Exercise objective =>
Your task is to return all of the entries below exactly, leaving out each picture.

Records for this task =>

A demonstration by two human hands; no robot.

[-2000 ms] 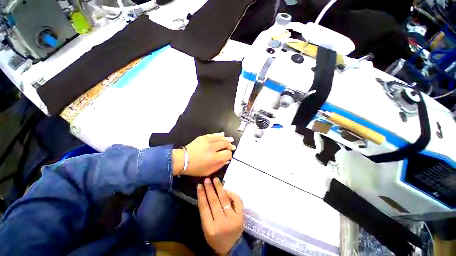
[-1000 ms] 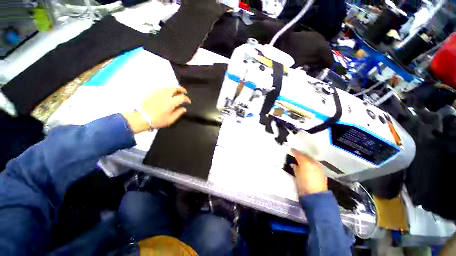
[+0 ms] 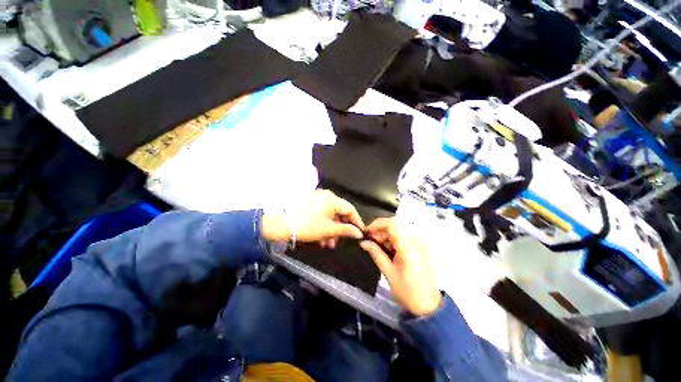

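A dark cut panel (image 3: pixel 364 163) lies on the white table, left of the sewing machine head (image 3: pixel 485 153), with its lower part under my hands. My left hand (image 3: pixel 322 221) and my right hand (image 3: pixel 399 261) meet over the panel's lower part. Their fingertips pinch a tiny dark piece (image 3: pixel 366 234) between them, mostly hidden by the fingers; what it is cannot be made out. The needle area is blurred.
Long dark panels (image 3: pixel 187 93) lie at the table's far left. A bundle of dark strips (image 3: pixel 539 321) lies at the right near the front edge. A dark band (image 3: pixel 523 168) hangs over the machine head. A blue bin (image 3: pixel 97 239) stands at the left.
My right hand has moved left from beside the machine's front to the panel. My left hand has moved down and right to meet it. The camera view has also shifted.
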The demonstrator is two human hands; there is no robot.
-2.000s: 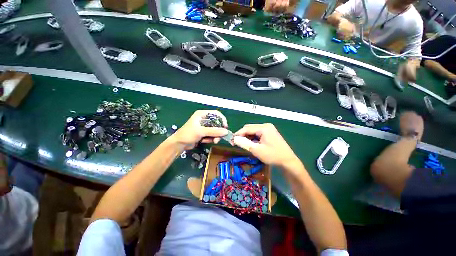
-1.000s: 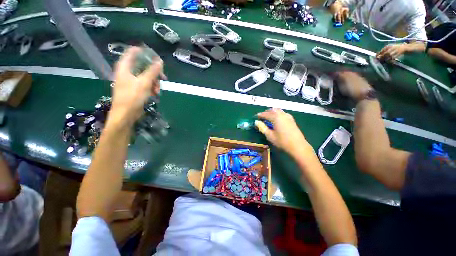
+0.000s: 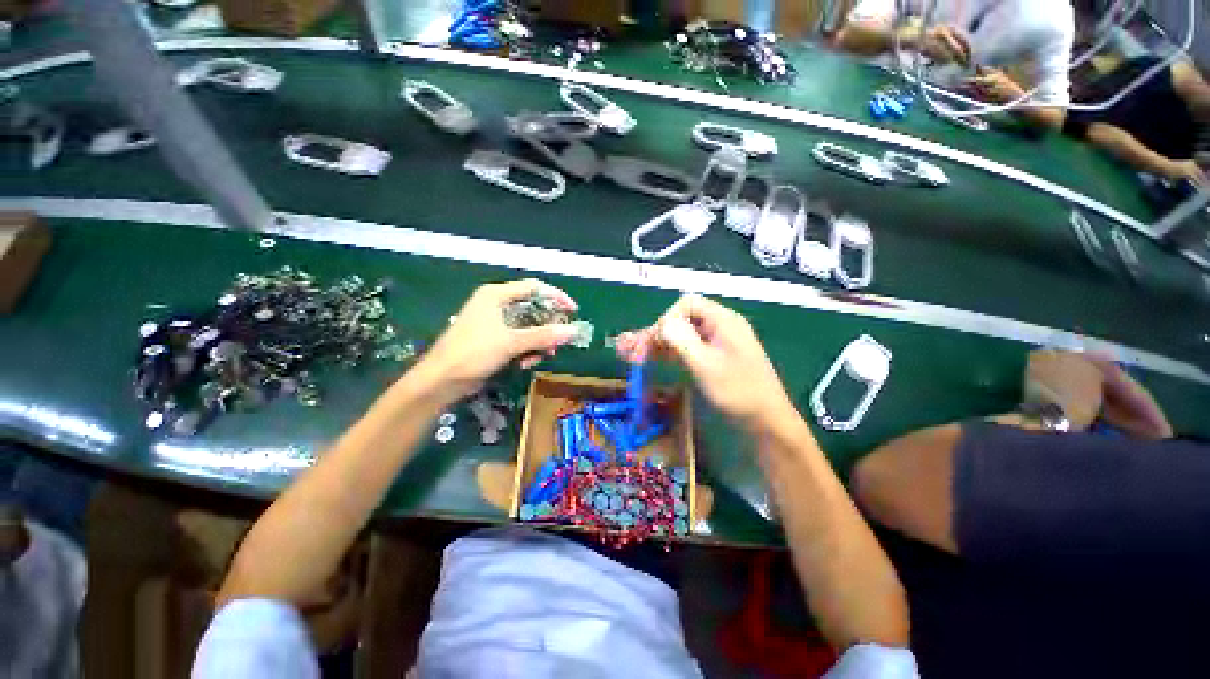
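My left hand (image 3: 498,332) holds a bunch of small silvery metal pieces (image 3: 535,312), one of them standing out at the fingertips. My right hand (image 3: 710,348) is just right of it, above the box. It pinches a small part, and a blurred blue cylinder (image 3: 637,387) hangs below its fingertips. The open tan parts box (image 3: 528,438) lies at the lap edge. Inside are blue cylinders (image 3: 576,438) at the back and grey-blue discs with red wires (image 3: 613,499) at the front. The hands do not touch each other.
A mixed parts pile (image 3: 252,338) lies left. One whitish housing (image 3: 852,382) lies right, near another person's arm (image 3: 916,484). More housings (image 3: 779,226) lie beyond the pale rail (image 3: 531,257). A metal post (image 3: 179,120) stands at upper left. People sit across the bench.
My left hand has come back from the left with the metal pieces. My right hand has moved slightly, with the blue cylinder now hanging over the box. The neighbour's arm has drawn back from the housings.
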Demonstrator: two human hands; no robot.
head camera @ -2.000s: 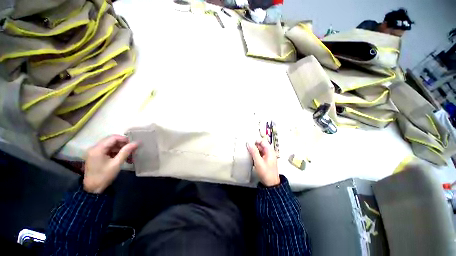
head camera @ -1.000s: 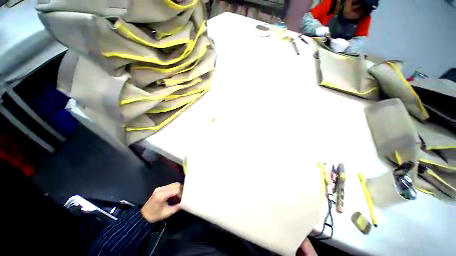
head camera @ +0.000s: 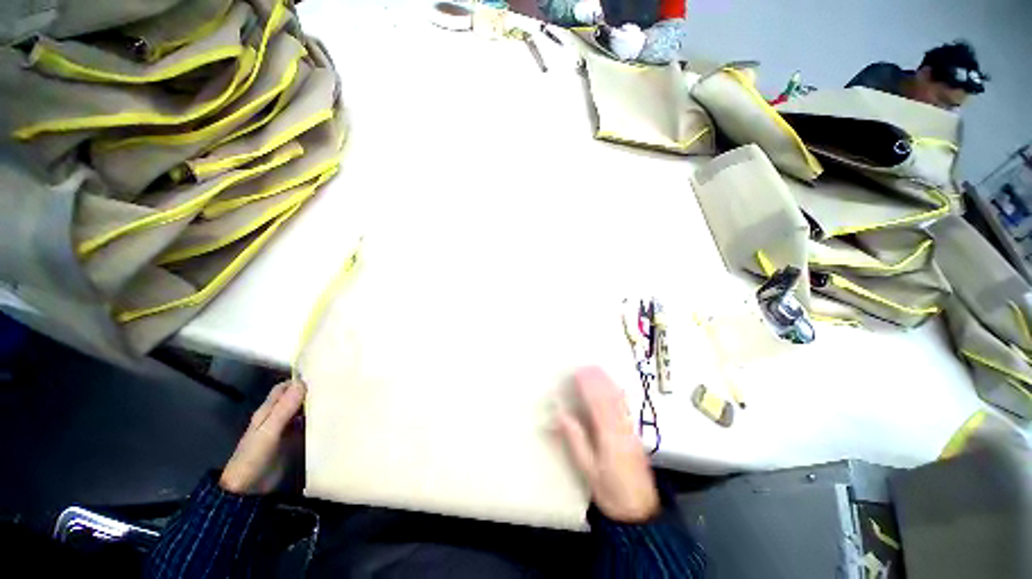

Expected answer =>
A demonstration by two human hands; no robot.

[-2000 ms] 
[-1000 ms] 
[+0 ms] 

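A dark cut panel (image 3: pixel 364 163) lies on the white table, left of the sewing machine head (image 3: pixel 485 153), with its lower part under my hands. My left hand (image 3: pixel 322 221) and my right hand (image 3: pixel 399 261) meet over the panel's lower part. Their fingertips pinch a tiny dark piece (image 3: pixel 366 234) between them, mostly hidden by the fingers; what it is cannot be made out. The needle area is blurred.
Long dark panels (image 3: pixel 187 93) lie at the table's far left. A bundle of dark strips (image 3: pixel 539 321) lies at the right near the front edge. A dark band (image 3: pixel 523 168) hangs over the machine head. A blue bin (image 3: pixel 97 239) stands at the left.
My right hand has moved left from beside the machine's front to the panel. My left hand has moved down and right to meet it. The camera view has also shifted.
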The demonstrator is two human hands; there is no robot.
-2.000s: 
-1.000s: 
+0.000s: 
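My left hand (image 3: 498,332) holds a bunch of small silvery metal pieces (image 3: 535,312), one of them standing out at the fingertips. My right hand (image 3: 710,348) is just right of it, above the box. It pinches a small part, and a blurred blue cylinder (image 3: 637,387) hangs below its fingertips. The open tan parts box (image 3: 528,438) lies at the lap edge. Inside are blue cylinders (image 3: 576,438) at the back and grey-blue discs with red wires (image 3: 613,499) at the front. The hands do not touch each other.
A mixed parts pile (image 3: 252,338) lies left. One whitish housing (image 3: 852,382) lies right, near another person's arm (image 3: 916,484). More housings (image 3: 779,226) lie beyond the pale rail (image 3: 531,257). A metal post (image 3: 179,120) stands at upper left. People sit across the bench.
My left hand has come back from the left with the metal pieces. My right hand has moved slightly, with the blue cylinder now hanging over the box. The neighbour's arm has drawn back from the housings.
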Demonstrator: two human hands; no robot.
head camera @ -2.000s: 
head camera @ -1.000s: 
head camera @ +0.000s: 

No more output will be added to the exercise.